The great @mathjem recently took advantage of snowy weather to post this question:

On the one hand, it’s quite nice: using the weather and a popular culture reference to set a question on a semi-realistic topic. On the other, I have problems with it.

Let’s brush aside ‘percentage rate’ - it’s not a term I recognise, but I can work out from the context that the same percentage of snowman melts in every time period, so it’ll be a compound interest/geometric series problem. In an ideal world, that wording would be a little clearer.

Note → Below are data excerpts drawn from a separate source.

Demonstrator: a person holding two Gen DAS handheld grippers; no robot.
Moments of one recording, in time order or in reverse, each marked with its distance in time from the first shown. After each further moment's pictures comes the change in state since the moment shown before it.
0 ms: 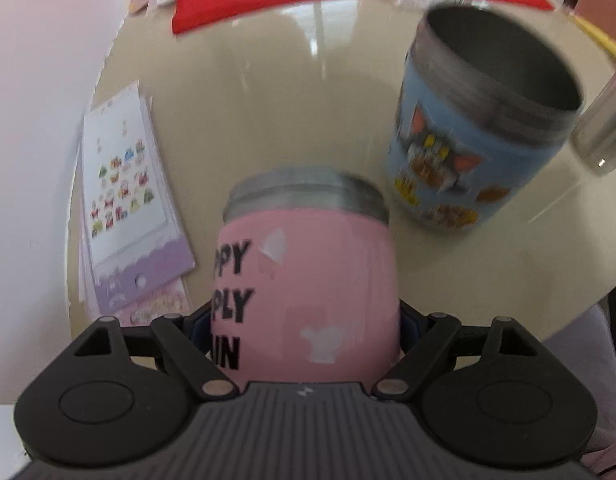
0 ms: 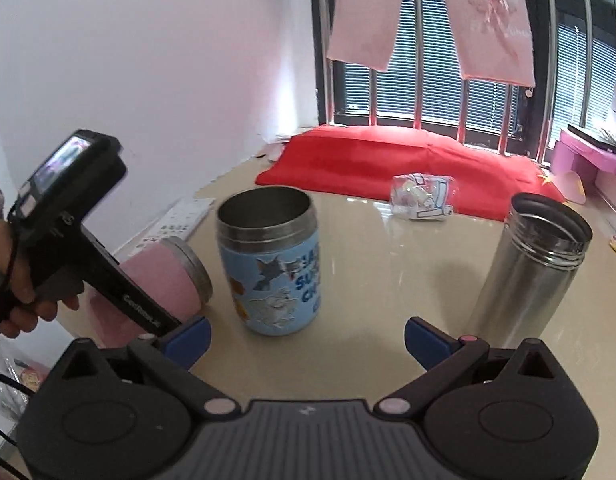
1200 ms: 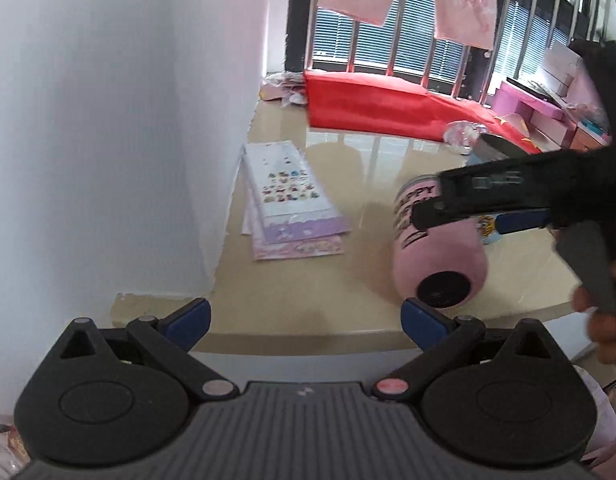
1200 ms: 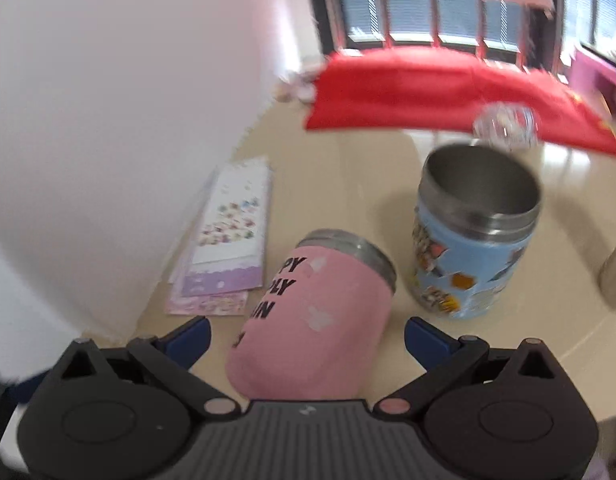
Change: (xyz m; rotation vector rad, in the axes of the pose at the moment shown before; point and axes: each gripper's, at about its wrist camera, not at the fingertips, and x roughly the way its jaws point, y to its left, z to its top) left arm -0.098 0.112 -0.190 -0.259 -0.470 -0.016; right arm 0.088 0.154 0.049 0.230 0.243 -0.058
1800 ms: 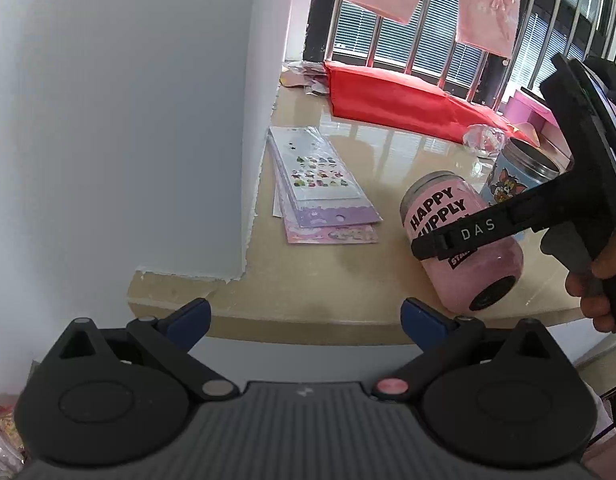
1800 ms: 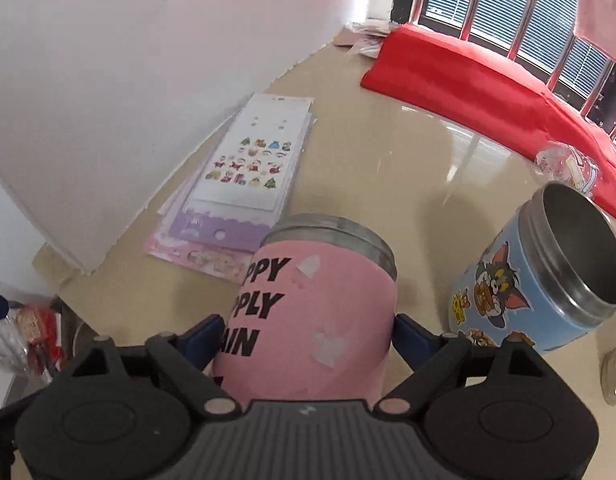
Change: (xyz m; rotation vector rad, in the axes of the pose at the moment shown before) left arm 0.011 0.032 -0.007 -0.063 0.024 -0.017; right arm 0.045 0.037 0.009 -0.323 0.159 -0.055
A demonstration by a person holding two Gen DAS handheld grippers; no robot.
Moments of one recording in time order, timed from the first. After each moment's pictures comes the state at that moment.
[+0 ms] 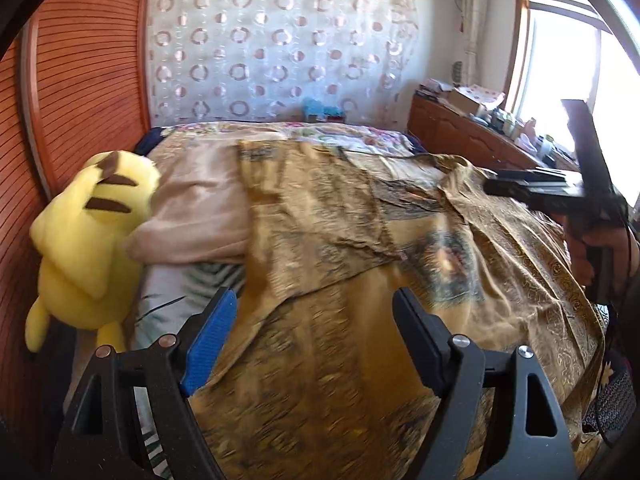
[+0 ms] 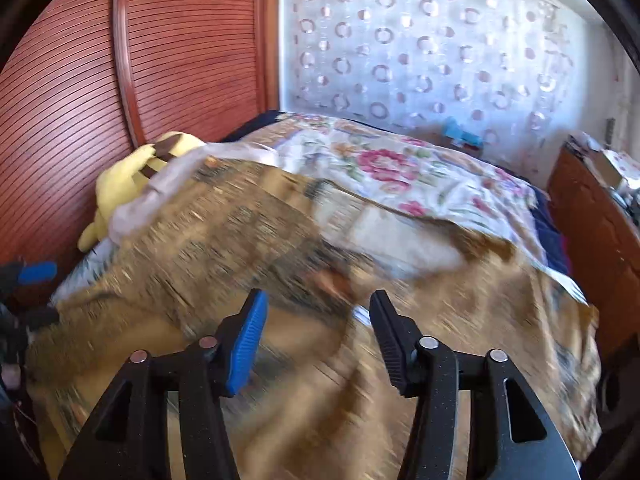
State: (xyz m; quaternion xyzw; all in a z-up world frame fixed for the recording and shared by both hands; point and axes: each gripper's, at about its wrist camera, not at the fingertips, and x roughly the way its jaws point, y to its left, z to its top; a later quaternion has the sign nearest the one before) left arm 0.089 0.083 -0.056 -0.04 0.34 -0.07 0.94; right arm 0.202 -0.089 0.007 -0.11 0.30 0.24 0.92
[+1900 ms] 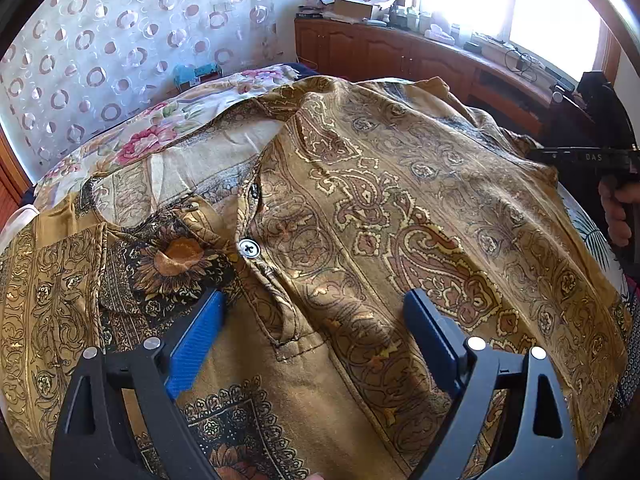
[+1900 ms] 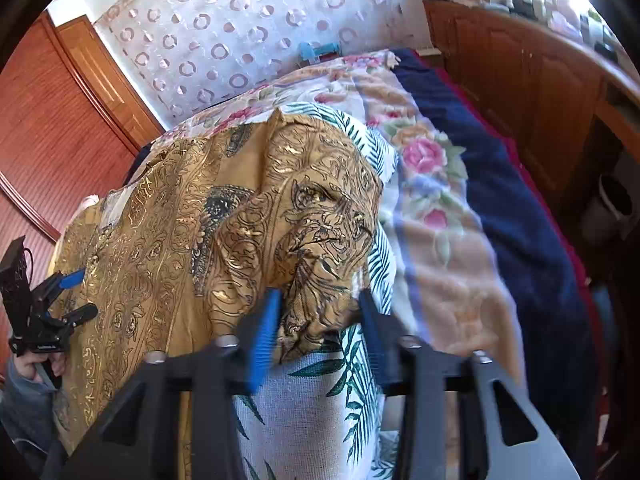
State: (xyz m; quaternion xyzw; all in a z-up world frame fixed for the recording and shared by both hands) left arm 0.241 -0.131 -0.088 0.11 0.43 -0.22 0.87; right arm 0.199 -0.372 -0.043 0.13 0.42 0.11 0.89
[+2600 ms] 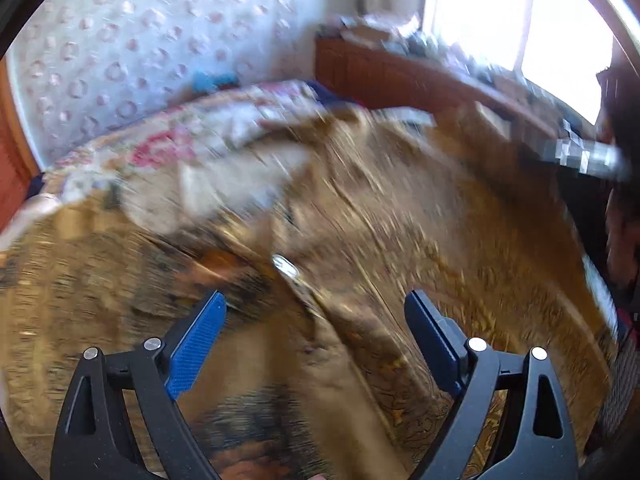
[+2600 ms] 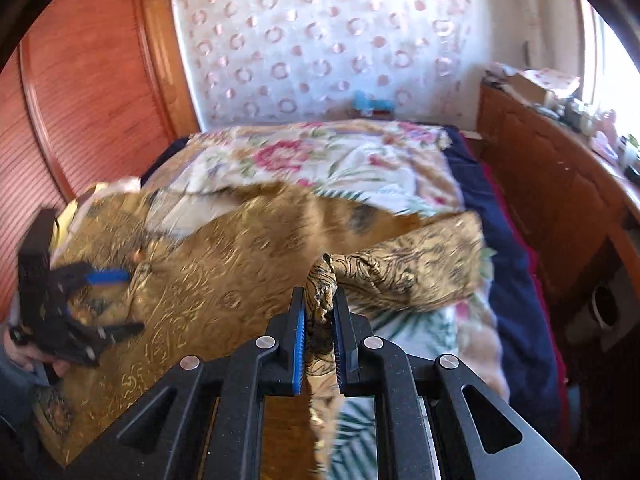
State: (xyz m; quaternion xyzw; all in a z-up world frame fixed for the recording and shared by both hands) left arm 0.237 -0.101 -0.057 0.05 0.38 -0.19 0.90; right arm 0.192 -0.253 0.002 0.00 0.34 0.15 0.93
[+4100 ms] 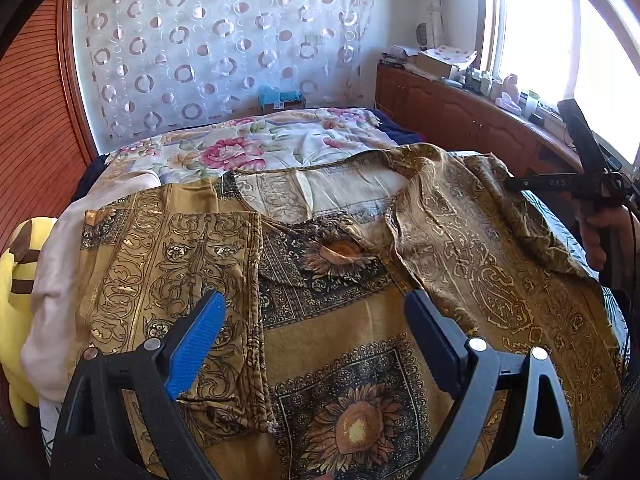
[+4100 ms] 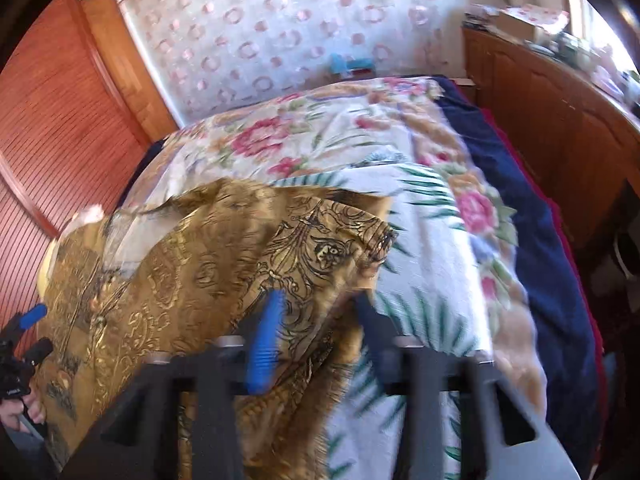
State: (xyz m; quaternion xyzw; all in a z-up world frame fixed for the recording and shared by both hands) left arm 0.209 -0.041 -0.051 0.03 0.37 -0.10 0.92; right arm 0.296 -0.275 -0.038 0.07 0.40 0.13 0.90
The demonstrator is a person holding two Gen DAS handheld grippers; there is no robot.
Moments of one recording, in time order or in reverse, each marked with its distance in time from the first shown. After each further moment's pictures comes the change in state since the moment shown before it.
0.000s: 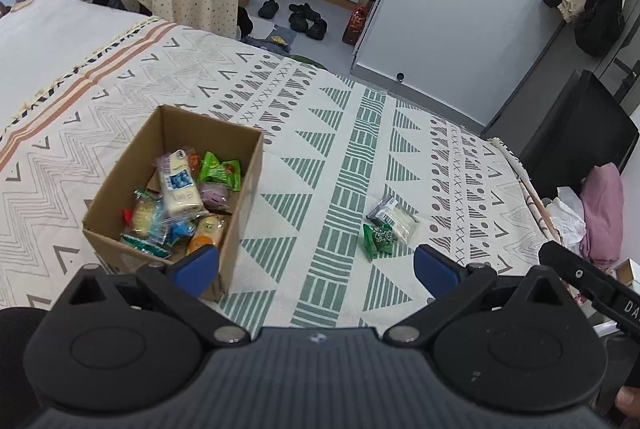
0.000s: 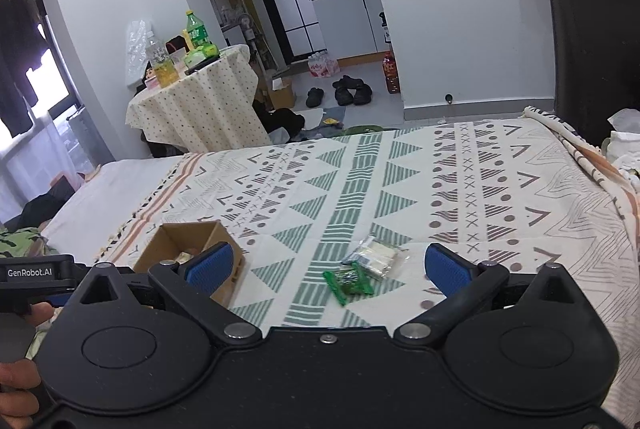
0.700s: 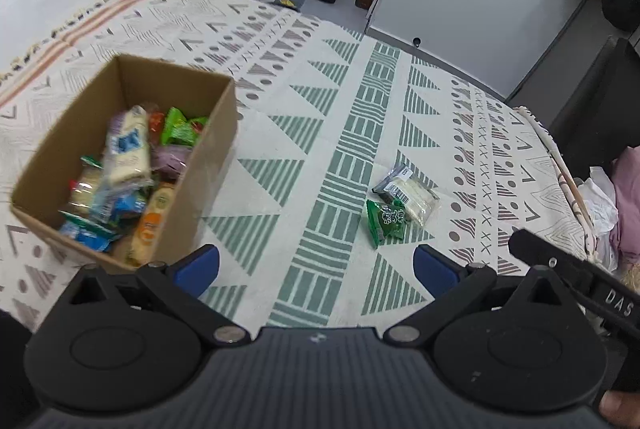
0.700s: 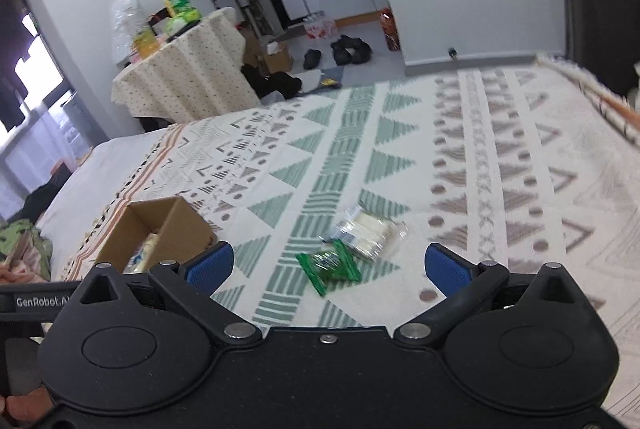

The real problem is, percentage of what? According to @mathsjem, it’s the height - but that’s certainly not the way I’d interpret it. If we’re talking about the percentage of snowman melting, you would need the volume (I’d measure melting in $\text{cm}^3\text{h}^{-1}$, myself, not centimetres per hour.) If you’re talking about physical reality, I’d expect the melting rate to vary with the surface area rather than either height or volume.

I’m assured that none of these issues have ever come up in class, but I’m not especially reassured to hear that: I think students should be questioning ambiguous questions, or else they’re likely to end up averaging goats ((I don’t have the reference to hand, but the experiment asked students something like “You have 128 goats in four pens – how old is the goatherd?”; many students diligently worked out $128÷4=32$ and confidently asserted that was the goatherd’s age.)).

Don’t get me wrong, though, there are times for ambiguous questions, and the discussion thereof can be extremely useful - if only as a riposte to the endless complaints of “I don’t like the way they write the questions.”